From the records below, print exactly the lines starting at the one containing "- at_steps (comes" and ending at the one containing "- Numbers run", ends included, and nothing else.

▬▬▬▬▬▬

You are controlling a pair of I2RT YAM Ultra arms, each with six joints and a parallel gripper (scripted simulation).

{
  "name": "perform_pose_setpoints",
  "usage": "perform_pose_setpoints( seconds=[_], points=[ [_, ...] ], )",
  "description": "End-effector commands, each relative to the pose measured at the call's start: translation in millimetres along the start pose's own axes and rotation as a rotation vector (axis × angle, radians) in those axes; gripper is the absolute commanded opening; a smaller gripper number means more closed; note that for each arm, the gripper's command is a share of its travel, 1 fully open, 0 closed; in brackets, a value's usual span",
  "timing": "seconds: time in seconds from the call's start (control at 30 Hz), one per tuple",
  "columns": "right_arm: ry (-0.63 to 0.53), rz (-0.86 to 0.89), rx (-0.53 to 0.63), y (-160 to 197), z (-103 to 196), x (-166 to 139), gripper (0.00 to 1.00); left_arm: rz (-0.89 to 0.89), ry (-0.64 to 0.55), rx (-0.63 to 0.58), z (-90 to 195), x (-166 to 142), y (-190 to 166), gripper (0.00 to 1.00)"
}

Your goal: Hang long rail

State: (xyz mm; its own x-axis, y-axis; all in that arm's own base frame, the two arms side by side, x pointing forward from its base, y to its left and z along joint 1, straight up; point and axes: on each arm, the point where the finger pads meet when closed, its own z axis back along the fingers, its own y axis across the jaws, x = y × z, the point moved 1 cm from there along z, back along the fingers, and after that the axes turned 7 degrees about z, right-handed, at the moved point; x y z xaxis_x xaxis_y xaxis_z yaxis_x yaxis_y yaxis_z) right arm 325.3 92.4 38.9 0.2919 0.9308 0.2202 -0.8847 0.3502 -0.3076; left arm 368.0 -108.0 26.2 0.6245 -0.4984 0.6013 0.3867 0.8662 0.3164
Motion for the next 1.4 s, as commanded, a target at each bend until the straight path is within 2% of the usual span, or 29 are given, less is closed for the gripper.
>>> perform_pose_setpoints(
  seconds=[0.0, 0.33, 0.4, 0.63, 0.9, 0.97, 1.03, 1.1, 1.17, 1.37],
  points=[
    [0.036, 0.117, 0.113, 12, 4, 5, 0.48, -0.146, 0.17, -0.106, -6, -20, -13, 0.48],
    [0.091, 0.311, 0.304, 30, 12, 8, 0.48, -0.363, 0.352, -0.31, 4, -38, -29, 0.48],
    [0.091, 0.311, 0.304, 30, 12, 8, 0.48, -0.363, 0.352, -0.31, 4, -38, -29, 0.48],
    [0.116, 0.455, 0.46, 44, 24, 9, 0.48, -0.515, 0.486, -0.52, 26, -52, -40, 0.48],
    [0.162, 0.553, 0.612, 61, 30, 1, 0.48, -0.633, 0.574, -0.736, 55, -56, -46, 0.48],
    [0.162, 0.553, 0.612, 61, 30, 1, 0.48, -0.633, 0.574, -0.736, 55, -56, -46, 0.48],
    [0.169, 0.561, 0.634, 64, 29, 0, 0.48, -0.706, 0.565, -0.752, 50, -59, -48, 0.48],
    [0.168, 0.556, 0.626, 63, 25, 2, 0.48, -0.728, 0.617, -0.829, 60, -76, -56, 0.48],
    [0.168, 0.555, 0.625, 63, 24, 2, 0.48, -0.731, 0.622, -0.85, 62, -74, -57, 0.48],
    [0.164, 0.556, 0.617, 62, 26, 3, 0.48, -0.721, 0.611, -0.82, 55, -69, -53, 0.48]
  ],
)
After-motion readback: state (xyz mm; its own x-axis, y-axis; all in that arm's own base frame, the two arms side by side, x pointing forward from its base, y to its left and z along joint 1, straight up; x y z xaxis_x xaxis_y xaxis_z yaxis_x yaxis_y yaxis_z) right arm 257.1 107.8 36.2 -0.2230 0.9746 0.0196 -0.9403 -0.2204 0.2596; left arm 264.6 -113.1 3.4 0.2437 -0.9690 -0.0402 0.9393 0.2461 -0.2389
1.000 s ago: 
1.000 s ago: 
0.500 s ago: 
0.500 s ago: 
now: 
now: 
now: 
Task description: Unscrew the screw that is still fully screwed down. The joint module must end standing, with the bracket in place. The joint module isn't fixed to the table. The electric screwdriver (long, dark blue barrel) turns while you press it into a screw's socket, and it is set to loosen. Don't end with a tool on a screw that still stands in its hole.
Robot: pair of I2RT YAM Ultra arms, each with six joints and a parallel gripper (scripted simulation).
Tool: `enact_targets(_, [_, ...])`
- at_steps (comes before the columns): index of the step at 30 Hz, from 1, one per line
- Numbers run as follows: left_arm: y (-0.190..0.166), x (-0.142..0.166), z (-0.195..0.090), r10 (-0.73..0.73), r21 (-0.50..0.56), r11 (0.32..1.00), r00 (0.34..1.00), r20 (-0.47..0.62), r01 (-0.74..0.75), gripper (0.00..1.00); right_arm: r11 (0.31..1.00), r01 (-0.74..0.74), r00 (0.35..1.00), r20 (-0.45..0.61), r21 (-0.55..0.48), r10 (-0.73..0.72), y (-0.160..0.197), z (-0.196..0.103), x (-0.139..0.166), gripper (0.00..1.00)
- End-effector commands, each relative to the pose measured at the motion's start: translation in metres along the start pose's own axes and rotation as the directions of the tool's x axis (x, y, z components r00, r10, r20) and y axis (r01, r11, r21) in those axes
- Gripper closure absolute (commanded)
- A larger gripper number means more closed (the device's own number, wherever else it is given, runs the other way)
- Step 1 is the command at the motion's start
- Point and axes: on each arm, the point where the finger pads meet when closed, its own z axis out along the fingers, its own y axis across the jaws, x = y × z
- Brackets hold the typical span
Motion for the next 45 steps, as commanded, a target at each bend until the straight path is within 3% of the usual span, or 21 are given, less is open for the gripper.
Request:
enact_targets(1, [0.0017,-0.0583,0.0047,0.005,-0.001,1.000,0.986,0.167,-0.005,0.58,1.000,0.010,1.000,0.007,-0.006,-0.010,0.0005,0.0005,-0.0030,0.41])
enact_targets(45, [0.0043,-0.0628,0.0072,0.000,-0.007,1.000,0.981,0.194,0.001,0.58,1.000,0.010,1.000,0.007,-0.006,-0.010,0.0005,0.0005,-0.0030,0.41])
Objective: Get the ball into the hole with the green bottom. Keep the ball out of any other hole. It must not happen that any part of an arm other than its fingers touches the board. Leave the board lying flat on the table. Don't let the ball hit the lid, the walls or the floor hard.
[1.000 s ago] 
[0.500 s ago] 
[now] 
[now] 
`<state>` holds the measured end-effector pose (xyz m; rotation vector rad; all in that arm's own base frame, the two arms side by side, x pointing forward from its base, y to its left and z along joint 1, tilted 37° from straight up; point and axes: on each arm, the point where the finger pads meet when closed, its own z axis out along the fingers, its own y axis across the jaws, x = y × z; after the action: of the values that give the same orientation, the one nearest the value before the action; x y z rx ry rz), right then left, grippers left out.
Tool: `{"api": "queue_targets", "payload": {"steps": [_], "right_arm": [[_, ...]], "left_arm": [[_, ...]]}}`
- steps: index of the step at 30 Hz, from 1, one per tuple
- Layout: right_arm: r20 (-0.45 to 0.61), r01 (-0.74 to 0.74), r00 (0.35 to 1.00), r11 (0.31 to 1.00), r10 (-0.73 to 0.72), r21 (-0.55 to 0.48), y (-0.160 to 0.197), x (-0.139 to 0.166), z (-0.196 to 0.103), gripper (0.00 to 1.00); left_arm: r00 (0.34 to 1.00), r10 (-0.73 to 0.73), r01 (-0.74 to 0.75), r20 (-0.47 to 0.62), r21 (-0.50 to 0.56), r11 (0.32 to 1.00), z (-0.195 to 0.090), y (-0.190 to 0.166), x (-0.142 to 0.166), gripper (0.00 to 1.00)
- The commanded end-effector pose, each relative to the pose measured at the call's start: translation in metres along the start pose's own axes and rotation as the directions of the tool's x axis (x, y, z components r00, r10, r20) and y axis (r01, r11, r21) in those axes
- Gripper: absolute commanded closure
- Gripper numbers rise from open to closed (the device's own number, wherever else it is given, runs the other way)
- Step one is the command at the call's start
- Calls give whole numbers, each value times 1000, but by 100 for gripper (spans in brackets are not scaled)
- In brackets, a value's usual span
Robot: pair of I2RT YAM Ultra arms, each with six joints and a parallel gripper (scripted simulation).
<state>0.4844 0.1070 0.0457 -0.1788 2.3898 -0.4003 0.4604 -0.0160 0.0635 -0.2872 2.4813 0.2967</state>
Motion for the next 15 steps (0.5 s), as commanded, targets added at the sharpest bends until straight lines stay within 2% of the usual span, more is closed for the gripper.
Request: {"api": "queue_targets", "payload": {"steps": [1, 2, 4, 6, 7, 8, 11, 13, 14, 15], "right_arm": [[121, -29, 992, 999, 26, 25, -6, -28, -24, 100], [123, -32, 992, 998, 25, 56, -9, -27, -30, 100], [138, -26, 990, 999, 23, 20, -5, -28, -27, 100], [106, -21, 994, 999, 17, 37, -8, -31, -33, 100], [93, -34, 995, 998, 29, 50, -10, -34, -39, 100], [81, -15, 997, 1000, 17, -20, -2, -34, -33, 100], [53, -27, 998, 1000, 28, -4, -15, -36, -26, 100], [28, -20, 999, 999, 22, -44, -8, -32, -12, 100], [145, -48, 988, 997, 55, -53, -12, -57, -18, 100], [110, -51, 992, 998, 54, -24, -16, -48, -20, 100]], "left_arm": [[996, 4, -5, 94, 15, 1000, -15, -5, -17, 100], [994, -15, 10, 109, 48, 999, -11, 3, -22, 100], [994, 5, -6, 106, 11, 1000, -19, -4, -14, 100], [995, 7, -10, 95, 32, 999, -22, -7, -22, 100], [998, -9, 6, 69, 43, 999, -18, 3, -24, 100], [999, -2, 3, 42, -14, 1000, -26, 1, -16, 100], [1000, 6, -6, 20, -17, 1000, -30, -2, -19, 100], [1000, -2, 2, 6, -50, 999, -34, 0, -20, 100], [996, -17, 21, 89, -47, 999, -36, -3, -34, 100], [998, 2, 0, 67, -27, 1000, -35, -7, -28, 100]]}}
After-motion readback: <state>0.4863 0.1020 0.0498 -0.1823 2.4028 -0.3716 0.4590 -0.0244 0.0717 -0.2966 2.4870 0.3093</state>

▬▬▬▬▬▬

#### RESULT:
- at_steps (comes before the columns): index of the step at 30 Hz, from 1, one per line
- Numbers run as follows: left_arm: y (-0.190..0.166), x (-0.142..0.166), z (-0.195..0.090), r10 (-0.73..0.73), r21 (-0.50..0.56), r11 (0.32..1.00), r00 (0.34..1.00), r20 (-0.47..0.62), r01 (-0.74..0.75), gripper (0.00..1.00); right_arm: r11 (0.31..1.00), r01 (-0.74..0.74), r00 (0.35..1.00), r20 (-0.45..0.61), r21 (-0.55..0.48), r10 (-0.73..0.72), y (-0.160..0.197), z (-0.196..0.103), x (-0.139..0.166), gripper (0.00..1.00)

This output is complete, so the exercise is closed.